The equation of a tangent to the parabola y² = 4ax can be written in three key forms based on the given information:
Point Form: If the point of tangency is (x₁, y₁), the equation is yy₁ = 2a(x + x₁).
Parametric Form: For a point with parameter 't', i.e., (at², 2at), the equation is ty = x + at².
Slope Form: For a tangent with a given slope 'm', the equation is y = mx + a/m.
4. How does the condition of tangency change for other standard parabola orientations?
The condition of tangency for the line y = mx + c depends on the parabola's specific equation. The main variations are:
For the parabola y² = -4ax, the condition is c = -a/m.

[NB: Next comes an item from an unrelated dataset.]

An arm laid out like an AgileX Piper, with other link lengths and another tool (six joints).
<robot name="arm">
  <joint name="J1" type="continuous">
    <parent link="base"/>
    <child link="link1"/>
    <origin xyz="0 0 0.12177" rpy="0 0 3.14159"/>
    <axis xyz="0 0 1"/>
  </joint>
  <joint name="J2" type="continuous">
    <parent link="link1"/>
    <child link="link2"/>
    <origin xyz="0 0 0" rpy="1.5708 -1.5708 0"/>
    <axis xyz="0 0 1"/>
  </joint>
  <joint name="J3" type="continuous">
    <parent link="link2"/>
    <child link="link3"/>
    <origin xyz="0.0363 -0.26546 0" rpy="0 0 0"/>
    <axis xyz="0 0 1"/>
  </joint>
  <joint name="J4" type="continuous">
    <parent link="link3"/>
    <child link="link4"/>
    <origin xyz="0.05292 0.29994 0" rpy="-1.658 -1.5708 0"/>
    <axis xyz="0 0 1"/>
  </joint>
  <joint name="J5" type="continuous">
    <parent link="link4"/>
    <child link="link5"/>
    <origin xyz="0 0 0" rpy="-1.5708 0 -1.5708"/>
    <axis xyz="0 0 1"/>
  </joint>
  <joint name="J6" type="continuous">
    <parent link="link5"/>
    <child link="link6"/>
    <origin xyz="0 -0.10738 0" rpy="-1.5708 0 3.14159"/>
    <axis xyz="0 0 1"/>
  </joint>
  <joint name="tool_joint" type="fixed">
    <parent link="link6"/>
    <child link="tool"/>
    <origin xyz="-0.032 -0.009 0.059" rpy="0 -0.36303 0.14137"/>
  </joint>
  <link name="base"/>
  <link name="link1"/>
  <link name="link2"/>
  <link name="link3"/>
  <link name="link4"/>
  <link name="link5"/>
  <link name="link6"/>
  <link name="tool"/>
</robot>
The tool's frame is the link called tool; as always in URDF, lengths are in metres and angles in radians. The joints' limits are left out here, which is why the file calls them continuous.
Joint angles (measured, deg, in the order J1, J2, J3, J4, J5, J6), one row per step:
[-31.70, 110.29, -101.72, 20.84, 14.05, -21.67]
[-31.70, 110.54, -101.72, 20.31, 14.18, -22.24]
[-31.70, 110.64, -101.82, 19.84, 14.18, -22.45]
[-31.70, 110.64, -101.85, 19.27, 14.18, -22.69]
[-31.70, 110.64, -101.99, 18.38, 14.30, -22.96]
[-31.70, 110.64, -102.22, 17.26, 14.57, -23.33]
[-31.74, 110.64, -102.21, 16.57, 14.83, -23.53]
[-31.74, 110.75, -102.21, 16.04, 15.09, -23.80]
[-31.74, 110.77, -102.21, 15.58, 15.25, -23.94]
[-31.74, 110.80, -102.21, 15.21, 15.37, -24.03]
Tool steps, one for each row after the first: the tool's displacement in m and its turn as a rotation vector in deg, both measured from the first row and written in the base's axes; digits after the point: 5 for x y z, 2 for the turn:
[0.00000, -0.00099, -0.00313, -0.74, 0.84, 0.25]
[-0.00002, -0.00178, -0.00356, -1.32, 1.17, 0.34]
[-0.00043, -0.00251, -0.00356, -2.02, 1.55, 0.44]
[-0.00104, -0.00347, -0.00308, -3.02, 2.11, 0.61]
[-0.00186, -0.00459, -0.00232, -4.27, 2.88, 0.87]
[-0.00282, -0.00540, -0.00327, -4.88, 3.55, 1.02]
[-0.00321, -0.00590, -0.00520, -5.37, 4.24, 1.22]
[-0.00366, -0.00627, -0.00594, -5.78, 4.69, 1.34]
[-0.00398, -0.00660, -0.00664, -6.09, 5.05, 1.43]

For the parabola x² = 4ay, the condition is c = -am².
For the parabola x² = -4ay, the condition is c = am².
5. Why is the parametric form of a tangent so important in solving problems?
The parametric form, ty = x + at², is highly significant because it expresses both the coordinates of any point on the parabola and the equation of the tangent at that point using a single variable 't'. This simplifies complex problems, such as finding the locus of the intersection of tangents or normals, by reducing the number of variables (x, y) to one, making algebraic manipulation much more manageable.
6. What is the equation of the tangent to a standard parabola at its vertex?
The tangent at the vertex of a parabola is always the axis that is perpendicular to the parabola's own axis of symmetry. For the standard parabola y² = 4ax, the vertex is at the origin (0, 0) and the axis of symmetry is the X-axis. Therefore, the tangent at the vertex is the Y-axis, and its equation is x = 0.
7. Can a straight line be tangent to a parabola at two distinct points?
No, a straight line cannot be tangent to a parabola at two distinct points. By definition, a tangent touches the curve at a single point without crossing it at that point. A line that intersects a parabola at two distinct points is called a secant, not a tangent. The condition for tangency itself is derived from the requirement that the line and parabola have only one point of intersection.